I want you to be able to keep Raven so badly.


----------



## Nagini

Me too, they actually gave me kittens they found on 3 or 4 different occasions, which found good homes btw. One thing I just found out though is my town has a law against having more then 2 dogs and/or 2 cats in a residence, so they can kick me out for that. 

I did get a call from a friend though, she knows someone who wants her and should be picking her up monday. I'm going to make sure though if he ever has to give her up, she comes back to me and me and my friend can check up on her. He has a little teacup chi that wants a playmate and she loves my two dogs.


----------



## Jeanie

I'm glad she will have a home, but I wish she could have been mine. :luv If I lived near you, I would have asked for her.


----------



## marie73

I'm so glad she'll have a home. I'm calming down now.  

If my town had those restrictions, my entire cul-de-sac would be in trouble. 8O


----------



## Heidi n Q

Before we moved from California to Washington State, we almost moved to northern California. Into a gated community that had rules and covenants. They specified only 3 animals, total.
We had 7 cats and 1 dog at that time, in addition to two horses who would be boarded.
I called the lady who headed the home owners association and spoke with her, telling her we were considering moving there, but we had 7 cats and I could not re-home them, as most of them were rescued and related. (The Wanderer, his children; the trio of Mister, Toby and Silver, two cousin-cats; Blaze and Oscar and Marmalade who I bottle fed from Hubby's power plant) This would be the deal-breaker for us buying a lot and building a home there...I told her I did not want to try to 'hide' our pets and get caught if they were seen in a window. 
She agreed to allow us to keep all of our animals and I asked to have that in writing. 
Never got it.
Never bought a lot there.

I'm happy it sounds like Raven will get her own home AND her own Chi-dog!


----------



## Nagini

Yep yep, thanks for the support guys!


----------



## Nagini

Well the guy flaked on me, he'd rather get another dog


----------



## marie73

I'm going to believe that just means the purrfect person hasn't found Raven yet.

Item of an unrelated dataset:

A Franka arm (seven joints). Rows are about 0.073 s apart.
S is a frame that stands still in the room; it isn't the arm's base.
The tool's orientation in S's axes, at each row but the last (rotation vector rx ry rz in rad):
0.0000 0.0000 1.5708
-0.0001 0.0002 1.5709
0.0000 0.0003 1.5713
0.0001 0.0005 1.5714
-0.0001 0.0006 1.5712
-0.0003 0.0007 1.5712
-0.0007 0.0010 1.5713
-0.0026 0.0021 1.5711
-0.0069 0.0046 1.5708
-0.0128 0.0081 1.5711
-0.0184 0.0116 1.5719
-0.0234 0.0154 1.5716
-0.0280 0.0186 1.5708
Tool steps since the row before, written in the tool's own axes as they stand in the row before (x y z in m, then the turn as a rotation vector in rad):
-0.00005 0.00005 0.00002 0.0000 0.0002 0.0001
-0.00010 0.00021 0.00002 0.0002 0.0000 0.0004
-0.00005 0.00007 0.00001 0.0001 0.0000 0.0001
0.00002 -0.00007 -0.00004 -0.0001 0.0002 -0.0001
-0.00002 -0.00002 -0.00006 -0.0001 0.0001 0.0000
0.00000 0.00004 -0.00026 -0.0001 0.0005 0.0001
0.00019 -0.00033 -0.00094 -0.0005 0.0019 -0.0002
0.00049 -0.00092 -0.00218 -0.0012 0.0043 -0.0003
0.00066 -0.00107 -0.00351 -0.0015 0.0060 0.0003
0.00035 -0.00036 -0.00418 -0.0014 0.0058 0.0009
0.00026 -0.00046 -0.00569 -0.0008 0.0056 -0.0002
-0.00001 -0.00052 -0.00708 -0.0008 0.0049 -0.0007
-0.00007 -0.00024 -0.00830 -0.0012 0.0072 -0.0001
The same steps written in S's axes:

He obviously didn't deserve her.


----------



## Nagini

yeah, I'm hoping that maybe if I can find a bigger place I can end up keeping her, she's such an amazing cat.


----------



## Nagini

Some good and bad news

Good news is, Raven found a home, I'm keeping her

Bad news is, since No one seemed to want Raven except me, I had to give up one of my kittens. Luckily a friend took him in and he's now with 2 other cats.


----------



## marie73

I think everything worked out for the best. I'm sooooooooo glad you're keeping Raven. 

Now we need more pictures, please.


----------



## Jeanie

Yes, pictures! She is truly a beautiful cat!


----------